◆ WHAT YOU SHOULD DO
Using the data below, return every line that holds the word "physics".

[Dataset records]

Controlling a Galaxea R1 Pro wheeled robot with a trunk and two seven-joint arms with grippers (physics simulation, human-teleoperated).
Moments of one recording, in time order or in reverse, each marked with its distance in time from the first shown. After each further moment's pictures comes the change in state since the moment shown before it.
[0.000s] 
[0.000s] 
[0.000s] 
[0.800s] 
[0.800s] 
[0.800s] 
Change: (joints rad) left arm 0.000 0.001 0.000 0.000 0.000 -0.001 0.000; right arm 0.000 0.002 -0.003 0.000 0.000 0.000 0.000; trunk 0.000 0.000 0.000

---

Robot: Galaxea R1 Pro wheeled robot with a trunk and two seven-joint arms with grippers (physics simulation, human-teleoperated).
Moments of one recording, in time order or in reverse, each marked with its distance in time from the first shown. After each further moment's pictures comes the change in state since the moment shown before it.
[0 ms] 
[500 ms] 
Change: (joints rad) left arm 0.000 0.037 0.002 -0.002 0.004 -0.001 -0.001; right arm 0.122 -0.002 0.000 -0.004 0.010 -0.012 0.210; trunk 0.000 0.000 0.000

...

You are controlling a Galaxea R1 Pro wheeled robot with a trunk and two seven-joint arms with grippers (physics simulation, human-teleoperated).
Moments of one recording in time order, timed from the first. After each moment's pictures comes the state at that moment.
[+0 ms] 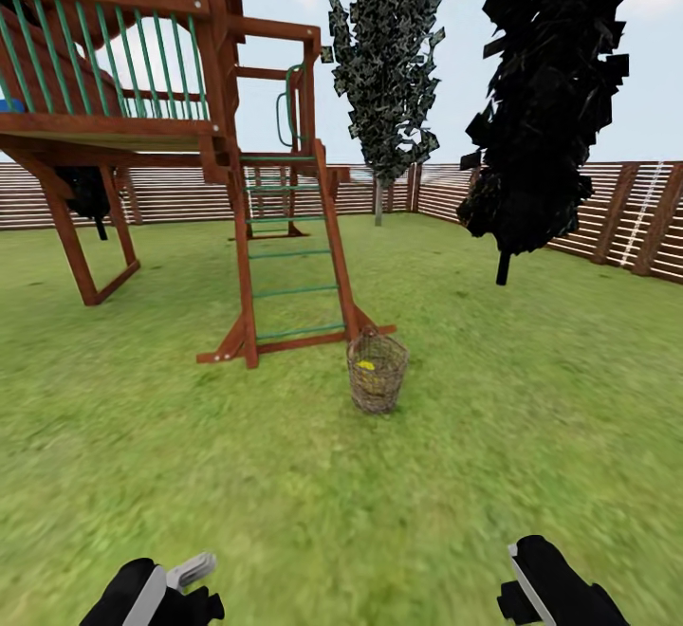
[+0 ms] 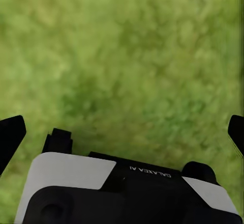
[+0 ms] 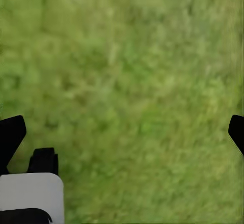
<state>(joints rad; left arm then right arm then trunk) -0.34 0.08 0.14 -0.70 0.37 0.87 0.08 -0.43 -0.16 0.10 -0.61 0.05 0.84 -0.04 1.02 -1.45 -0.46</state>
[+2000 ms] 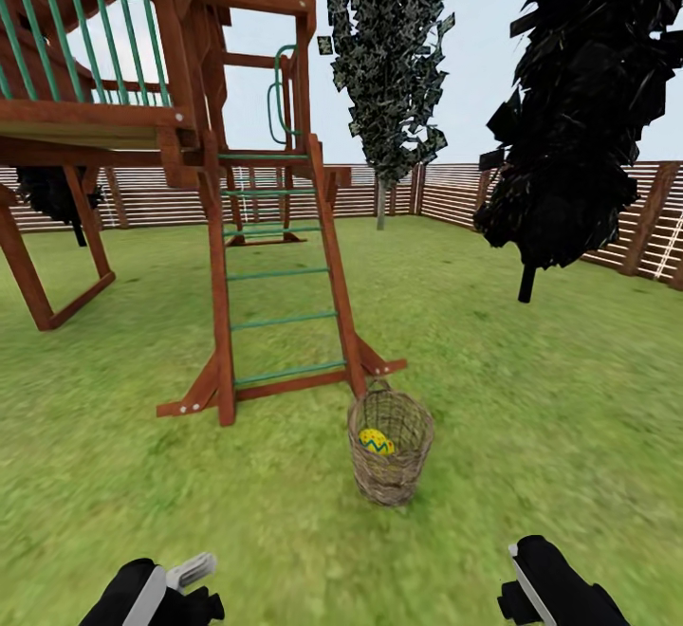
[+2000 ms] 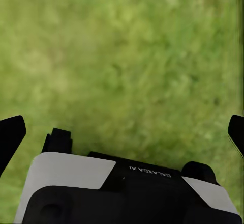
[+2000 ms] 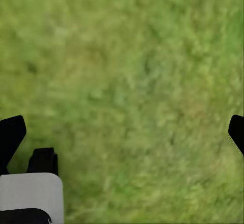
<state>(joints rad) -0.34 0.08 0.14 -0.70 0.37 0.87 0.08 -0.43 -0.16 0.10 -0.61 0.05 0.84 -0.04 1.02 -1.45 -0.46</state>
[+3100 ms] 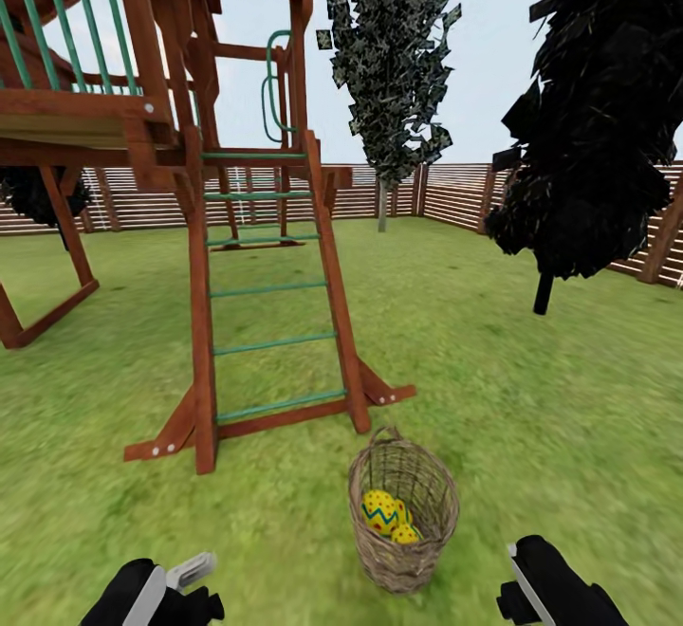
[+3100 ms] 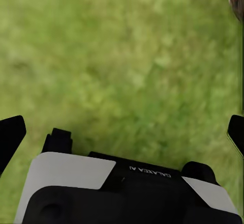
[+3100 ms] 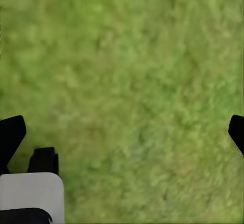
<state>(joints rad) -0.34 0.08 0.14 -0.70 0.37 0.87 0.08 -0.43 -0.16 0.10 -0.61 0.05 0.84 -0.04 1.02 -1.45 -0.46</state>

◆ RESPONSE TO THIS TASK
Controlling a Galaxea R1 Pro wheeled robot with a trunk and two seven-joint arms with grippers (physics simulation, human-teleoperated).
Robot: Galaxea R1 Pro wheeled robot with a trunk and two seven-joint arms with grippers (physics simulation, human-teleoperated).
You are controlling a Galaxea R1 Pro wheeled robot with a trunk and two seven-joint arms with grippers (physics simulation, human-teleoperated).

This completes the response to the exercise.